The Following review is reproduced via the December 1995 Issue of QST Magazine with the kind permission of the ARRL;


Reviewed by Steve Ford, WB8IMY

Ham Radio: Your Worldwide Ticket to Adventure is a marketing tool of sorts. The target audience is nonhams and the sales pitch is simple: Try Amateur Radio. You’ll like it.

Ed Hammond, WN1I, weaves a very personal description of our hobby from the perspective of someone who has spent about 25 years at the microphone and key. Ed’s narrative style imparts a warm, conversational tone to the book. It draws you into the flow of the story and holds your attention reasonably well throughout.

Ham Radio: Your Worldwide Ticket to Adventure is not a reference book. There is very little instruction material and no schematics or formulas. Because Ed is covering an immense topic in only 220 pages, depth of detail in any one area is minimal. Packet radio, for example, warrants little more than a page. Amateur television (ATV) is explained in a single paragraph.

Instead, the focus is on the human side of Amateur Radio. The book is packed with names, call signs, and the stories that go with them. If it’s true that every person has a life story worthy of a novel, Ham Radio: Your Worldwide Ticket to Adventure allows you to glimpse a page or two of some pretty fascinating biographies. Ed introduces you to the world of DXing and DXpeditions by recounting the dangers faced by hams who dared to operate from far-flung islands and other isolated areas. Even something as mundane as antenna safety is illustrated dramatically through the story of Walt Martin, KB5HOV, who was almost electrocuted when the antenna he was disassembling came in contact with 7,500-V power lines. (Miraculously, Walt lived to tell the tale!)

When you’re painting a canvas with a broad brush, some details are bound to be lost or distorted. When discussing VHF/UHF DXing on page 95, Ed states that E-layer skip is a byproduct of severe weather conditions. If he means sporadic E propagation, that’s not true. Sporadic E is not caused by weather. From the description (which uses a hurricane as an example), it’s obvious that he meant tropospheric propagation. On page 131 he says that satellite operating requires an azimuth/elevation rotator and directional antennas. If you’re talking about an optimal station, that statement is probably true. But hams have been successfully working RS-10, RS-12, RS-15, FO-20 and the digital satellites for years with omnidirectional antennas such as ground planes, J-poles and so on.

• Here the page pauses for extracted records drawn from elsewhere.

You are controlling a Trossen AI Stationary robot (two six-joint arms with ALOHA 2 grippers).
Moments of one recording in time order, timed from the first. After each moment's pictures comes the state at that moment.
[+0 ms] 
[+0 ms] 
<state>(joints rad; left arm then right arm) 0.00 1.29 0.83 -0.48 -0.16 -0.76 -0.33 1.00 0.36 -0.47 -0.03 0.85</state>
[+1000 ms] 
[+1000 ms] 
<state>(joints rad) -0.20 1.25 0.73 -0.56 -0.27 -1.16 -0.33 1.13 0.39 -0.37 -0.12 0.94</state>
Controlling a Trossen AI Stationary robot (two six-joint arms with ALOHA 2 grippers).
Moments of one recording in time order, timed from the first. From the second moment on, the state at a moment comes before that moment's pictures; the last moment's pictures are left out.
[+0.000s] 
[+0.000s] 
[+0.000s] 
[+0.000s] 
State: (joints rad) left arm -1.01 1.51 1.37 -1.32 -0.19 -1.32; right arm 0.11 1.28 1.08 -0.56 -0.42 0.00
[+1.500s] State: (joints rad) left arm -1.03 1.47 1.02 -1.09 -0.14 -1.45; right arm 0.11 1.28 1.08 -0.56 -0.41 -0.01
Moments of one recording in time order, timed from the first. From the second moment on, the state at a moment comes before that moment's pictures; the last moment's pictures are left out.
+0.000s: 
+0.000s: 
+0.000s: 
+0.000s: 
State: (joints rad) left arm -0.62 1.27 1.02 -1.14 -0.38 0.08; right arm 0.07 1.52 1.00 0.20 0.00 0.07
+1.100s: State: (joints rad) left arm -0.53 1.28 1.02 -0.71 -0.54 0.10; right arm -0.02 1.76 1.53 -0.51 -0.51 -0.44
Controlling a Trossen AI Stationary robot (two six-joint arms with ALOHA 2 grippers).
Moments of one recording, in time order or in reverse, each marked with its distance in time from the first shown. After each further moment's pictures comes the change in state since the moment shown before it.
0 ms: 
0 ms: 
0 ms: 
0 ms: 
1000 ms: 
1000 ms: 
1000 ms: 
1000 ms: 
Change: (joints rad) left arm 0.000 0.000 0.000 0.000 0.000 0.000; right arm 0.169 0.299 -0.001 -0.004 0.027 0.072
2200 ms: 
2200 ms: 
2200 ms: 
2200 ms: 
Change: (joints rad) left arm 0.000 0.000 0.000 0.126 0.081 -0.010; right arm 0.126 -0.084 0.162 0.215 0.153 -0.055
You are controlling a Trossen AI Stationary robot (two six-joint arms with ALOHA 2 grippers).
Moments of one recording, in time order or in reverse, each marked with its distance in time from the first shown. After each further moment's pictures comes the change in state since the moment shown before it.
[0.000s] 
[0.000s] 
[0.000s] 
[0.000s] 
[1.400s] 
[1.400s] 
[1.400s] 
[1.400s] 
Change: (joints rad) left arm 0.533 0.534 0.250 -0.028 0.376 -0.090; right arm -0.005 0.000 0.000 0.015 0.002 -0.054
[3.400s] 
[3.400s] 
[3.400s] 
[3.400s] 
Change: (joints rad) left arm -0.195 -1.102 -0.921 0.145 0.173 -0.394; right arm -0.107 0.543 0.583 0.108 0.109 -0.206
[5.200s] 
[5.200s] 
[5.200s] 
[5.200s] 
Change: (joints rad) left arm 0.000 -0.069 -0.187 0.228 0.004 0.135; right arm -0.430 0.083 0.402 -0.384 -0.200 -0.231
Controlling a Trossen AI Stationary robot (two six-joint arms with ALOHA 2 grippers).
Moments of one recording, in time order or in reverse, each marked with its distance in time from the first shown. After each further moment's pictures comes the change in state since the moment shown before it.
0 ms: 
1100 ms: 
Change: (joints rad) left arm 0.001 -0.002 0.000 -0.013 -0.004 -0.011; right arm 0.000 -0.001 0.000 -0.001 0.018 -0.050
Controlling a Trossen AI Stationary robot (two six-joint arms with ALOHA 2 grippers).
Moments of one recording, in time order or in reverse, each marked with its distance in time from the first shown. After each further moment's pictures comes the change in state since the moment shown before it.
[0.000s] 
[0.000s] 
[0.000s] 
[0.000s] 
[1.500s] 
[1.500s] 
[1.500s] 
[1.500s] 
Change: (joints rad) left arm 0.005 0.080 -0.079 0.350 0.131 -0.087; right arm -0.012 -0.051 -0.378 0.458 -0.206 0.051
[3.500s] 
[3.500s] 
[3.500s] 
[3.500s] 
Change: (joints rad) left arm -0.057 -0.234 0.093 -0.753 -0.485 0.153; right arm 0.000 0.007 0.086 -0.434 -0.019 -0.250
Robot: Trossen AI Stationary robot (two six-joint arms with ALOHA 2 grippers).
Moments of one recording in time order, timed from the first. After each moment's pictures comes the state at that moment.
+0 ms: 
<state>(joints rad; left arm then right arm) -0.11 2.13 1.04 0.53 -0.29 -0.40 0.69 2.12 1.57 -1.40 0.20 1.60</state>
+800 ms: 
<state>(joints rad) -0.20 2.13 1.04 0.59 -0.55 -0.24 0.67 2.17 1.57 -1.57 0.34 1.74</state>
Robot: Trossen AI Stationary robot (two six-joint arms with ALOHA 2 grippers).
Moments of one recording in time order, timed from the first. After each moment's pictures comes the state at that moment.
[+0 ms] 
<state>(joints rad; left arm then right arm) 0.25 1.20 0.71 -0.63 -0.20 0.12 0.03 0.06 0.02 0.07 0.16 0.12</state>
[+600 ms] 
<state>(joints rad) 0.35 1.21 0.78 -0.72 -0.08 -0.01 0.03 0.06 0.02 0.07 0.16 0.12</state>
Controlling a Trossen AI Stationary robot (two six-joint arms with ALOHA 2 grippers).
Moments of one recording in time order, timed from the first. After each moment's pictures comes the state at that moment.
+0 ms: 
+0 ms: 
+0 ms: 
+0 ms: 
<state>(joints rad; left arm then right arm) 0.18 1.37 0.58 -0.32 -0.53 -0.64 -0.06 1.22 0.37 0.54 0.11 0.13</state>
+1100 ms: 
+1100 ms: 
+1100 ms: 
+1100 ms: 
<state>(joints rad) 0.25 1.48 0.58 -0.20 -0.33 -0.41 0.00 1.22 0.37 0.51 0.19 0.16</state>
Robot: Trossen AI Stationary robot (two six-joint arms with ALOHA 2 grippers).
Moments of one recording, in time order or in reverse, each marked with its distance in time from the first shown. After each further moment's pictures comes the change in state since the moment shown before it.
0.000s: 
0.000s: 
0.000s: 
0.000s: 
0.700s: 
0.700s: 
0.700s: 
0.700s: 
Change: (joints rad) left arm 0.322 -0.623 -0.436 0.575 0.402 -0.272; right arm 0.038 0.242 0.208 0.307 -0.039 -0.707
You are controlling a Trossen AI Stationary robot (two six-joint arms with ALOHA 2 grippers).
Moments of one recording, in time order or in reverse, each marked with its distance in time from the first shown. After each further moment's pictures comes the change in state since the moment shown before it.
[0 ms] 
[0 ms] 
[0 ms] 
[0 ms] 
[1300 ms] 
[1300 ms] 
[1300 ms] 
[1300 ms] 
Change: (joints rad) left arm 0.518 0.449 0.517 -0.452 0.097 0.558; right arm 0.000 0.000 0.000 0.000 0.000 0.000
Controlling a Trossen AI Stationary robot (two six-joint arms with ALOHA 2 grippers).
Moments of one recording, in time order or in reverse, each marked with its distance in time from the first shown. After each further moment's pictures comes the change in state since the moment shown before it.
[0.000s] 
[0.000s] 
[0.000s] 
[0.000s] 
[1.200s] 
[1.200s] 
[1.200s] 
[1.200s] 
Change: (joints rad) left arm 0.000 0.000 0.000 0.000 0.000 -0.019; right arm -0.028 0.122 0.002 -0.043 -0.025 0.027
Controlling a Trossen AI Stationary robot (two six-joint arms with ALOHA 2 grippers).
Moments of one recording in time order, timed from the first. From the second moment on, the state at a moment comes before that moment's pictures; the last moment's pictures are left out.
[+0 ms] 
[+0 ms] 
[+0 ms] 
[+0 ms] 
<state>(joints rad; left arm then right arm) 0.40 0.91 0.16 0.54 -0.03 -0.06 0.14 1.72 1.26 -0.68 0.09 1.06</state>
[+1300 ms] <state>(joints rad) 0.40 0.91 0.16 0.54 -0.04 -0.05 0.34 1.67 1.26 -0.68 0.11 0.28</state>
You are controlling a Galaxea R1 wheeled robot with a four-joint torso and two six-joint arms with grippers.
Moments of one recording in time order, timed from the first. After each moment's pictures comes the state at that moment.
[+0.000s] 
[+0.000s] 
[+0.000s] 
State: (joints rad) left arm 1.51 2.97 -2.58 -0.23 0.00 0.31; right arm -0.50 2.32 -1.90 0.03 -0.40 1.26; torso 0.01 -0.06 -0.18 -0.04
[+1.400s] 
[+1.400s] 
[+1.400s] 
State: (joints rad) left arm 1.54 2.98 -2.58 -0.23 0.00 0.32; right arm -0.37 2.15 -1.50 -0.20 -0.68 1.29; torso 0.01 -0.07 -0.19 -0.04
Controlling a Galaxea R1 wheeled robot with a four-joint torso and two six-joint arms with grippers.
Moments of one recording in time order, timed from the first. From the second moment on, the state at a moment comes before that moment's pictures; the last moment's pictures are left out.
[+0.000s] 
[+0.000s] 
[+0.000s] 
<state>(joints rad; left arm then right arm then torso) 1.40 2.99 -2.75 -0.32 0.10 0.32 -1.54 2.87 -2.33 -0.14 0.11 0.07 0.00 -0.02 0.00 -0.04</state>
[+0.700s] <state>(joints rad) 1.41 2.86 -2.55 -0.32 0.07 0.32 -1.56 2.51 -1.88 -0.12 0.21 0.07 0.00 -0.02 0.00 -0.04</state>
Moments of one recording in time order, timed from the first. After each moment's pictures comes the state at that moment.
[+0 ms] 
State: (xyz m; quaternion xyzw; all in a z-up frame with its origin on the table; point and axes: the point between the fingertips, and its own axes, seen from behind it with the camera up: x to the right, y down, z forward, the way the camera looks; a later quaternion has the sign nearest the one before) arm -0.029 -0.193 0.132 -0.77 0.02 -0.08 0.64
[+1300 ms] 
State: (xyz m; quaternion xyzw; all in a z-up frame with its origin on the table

Ham Radio: Your Worldwide Ticket to Adventure devotes a decent amount of space to VHF/UHF operating, but the bias is clearly in favor of the HF bands. With that in mind, it’s fair to say that Ham Radio: Your Worldwide Ticket to Adventure is a great inspirational tome for the prospective ham who shows an early interest in dabbling in the worlds above and below 50 MHz. It’s also the kind of book you’d give to a person who’s viewing Amateur Radio with a little uncertainty. If they read this book and they’re still not sold on the hobby, forget it!

It’s worth mentioning that most of the hams profiled in the book are middle aged and up, and the language is definitely geared to that audience. This is not to say that a young person won’t find motivation in the pages of Ham Radio: Your Worldwide Ticket to Adventure, but the stories will resonate far better among the 30-and-over crowd.